Finished writing all 3170 images in data set.
$ cd -

This will download the 218 MB flowers image dataset and then preprocess it into training and validation sets. The re-training procedure can then be executed using these steps (note that the additional commands are to avoid a dependency on the Bazel build system):

$ mkdir -p $FLOWERS_DIR/train
$ bazel build inception/flowers_train
$ bazel-bin/inception/flowers_train --train_dir=$FLOWERS_DIR/train --data_dir=$FLOWERS_DIR/data --pretrained_model_checkpoint_path=$INCEPTION_DIR/inception-v3/model.ckpt-157585 --fine_tune=True --initial_learning_rate=0.001 -input_queue_memory_factor=1 --max_steps=500 --num_gpus 1 --batch_size=64
step 450, loss = 1.21 (21.7 examples/sec; 2.951 sec/batch)
step 460, loss = 1.19 (21.6 examples/sec; 2.964 sec/batch)
step 470, loss = 1.07 (21.8 examples/sec; 2.931 sec/batch)
step 480, loss = 1.11 (21.7 examples/sec; 2.950 sec/batch)
step 490, loss = 1.24 (21.7 examples/sec; 2.956 sec/batch)

(Training can also be run on multiple GPUs by adding the --num_gpus=N option).

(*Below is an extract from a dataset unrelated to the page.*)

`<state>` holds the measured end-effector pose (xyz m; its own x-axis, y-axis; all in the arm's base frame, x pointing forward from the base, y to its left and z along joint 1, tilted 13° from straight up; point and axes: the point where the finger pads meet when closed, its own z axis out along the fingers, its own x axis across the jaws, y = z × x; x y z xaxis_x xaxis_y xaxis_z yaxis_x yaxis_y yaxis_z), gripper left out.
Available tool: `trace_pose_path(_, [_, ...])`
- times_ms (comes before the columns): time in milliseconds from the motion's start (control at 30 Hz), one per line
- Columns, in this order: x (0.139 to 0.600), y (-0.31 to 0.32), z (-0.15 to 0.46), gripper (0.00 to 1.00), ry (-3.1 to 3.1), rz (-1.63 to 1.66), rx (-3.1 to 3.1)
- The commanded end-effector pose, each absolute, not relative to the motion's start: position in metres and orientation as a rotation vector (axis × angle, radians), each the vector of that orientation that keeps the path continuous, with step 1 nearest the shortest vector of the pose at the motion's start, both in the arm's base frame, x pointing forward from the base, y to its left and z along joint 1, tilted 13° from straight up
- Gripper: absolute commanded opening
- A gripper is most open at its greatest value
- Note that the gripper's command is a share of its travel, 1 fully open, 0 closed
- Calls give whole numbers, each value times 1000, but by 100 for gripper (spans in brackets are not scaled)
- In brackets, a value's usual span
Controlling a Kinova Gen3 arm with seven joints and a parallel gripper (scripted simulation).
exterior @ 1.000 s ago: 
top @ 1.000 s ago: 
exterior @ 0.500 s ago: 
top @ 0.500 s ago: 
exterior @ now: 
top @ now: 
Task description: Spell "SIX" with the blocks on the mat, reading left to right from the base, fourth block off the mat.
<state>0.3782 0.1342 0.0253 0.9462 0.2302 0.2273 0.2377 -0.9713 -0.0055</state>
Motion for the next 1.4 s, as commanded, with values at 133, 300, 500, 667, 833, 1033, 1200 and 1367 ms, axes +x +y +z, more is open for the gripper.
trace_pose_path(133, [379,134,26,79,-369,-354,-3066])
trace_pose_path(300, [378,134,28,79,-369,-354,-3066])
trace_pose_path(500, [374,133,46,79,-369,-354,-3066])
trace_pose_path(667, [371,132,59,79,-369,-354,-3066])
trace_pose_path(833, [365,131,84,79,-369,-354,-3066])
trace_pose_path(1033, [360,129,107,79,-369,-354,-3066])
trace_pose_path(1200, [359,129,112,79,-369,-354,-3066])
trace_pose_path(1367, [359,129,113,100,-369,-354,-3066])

The re-trained model can now be evaluated on the validation dataset:

$ mkdir -p $FLOWERS_DIR/eval
$ bazel build inception/flowers_eval
$ bazel-bin/inception/flowers_eval --eval_dir=$FLOWERS_DIR/eval --data_dir=$FLOWERS_DIR/data --subset=validation --num_examples=500 --checkpoint_dir=$FLOWERS_DIR/train --input_queue_memory_factor=1 --run_once
Successfully loaded model from /data/flowers/train/model.ckpt-499 at step=499.
starting evaluation on (validation).
precision @ 1 = 0.8574 recall @ 5 = 0.9980 [512 examples]

Here the top-1 (i.e., single guess) classification accuracy is 85% after retraining the model for 500 steps. The accuracy can be improved further by training for more steps. For more details on using the Inception v3 model, see the README document.